■ Aim of the task ■
Please repeat each line of the data exactly, with nothing left out.

Segment Start: Raw data

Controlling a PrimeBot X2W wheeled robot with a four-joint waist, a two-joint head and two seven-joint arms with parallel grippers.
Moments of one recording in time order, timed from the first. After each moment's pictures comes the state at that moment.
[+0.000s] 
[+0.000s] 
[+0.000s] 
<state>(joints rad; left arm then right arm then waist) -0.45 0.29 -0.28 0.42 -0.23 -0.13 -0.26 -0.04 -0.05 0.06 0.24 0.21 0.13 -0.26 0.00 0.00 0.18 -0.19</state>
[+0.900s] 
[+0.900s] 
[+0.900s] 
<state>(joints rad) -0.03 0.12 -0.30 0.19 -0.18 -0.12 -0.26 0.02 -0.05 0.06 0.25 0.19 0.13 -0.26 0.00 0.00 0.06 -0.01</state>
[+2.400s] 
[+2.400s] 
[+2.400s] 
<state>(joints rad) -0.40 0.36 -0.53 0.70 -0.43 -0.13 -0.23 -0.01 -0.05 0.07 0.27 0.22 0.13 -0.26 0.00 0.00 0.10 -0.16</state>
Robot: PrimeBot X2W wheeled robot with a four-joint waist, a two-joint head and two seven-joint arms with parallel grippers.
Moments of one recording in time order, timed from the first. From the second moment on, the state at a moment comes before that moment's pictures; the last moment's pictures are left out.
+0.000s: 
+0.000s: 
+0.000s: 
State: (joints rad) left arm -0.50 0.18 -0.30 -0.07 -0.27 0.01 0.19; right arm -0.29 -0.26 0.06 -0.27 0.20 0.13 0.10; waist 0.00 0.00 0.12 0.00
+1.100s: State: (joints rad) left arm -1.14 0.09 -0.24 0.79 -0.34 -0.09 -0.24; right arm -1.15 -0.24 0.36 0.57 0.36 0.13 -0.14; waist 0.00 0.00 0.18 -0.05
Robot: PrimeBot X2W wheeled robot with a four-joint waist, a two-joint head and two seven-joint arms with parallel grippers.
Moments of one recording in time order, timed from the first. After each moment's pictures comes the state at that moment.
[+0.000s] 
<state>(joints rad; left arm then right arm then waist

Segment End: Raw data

■ Solution for this problem ■
Controlling a PrimeBot X2W wheeled robot with a four-joint waist, a two-joint head and two seven-joint arms with parallel grippers.
Moments of one recording in time order, timed from the first. After each moment's pictures comes the state at that moment.
[+0.000s] 
[+0.000s] 
[+0.000s] 
<state>(joints rad; left arm then right arm then waist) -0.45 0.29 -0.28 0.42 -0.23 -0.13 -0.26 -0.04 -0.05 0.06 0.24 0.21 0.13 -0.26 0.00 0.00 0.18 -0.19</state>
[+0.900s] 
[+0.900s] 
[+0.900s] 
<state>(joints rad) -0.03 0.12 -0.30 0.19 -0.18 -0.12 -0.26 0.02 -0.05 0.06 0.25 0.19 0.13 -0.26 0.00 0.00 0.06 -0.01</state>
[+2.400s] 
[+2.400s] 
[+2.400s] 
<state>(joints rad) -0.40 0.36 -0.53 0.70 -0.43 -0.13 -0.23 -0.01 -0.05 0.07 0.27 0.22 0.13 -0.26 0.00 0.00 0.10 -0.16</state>
Robot: PrimeBot X2W wheeled robot with a four-joint waist, a two-joint head and two seven-joint arms with parallel grippers.
Moments of one recording in time order, timed from the first. From the second moment on, the state at a moment comes before that moment's pictures; the last moment's pictures are left out.
+0.000s: 
+0.000s: 
+0.000s: 
State: (joints rad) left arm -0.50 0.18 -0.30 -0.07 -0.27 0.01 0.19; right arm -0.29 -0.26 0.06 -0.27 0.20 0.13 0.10; waist 0.00 0.00 0.12 0.00
+1.100s: State: (joints rad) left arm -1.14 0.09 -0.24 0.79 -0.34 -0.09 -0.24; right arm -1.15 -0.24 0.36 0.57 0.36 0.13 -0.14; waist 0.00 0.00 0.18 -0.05
Robot: PrimeBot X2W wheeled robot with a four-joint waist, a two-joint head and two seven-joint arms with parallel grippers.
Moments of one recording in time order, timed from the first. After each moment's pictures comes the state at that moment.
[+0.000s] 
<state>(joints rad; left arm then right arm then waist

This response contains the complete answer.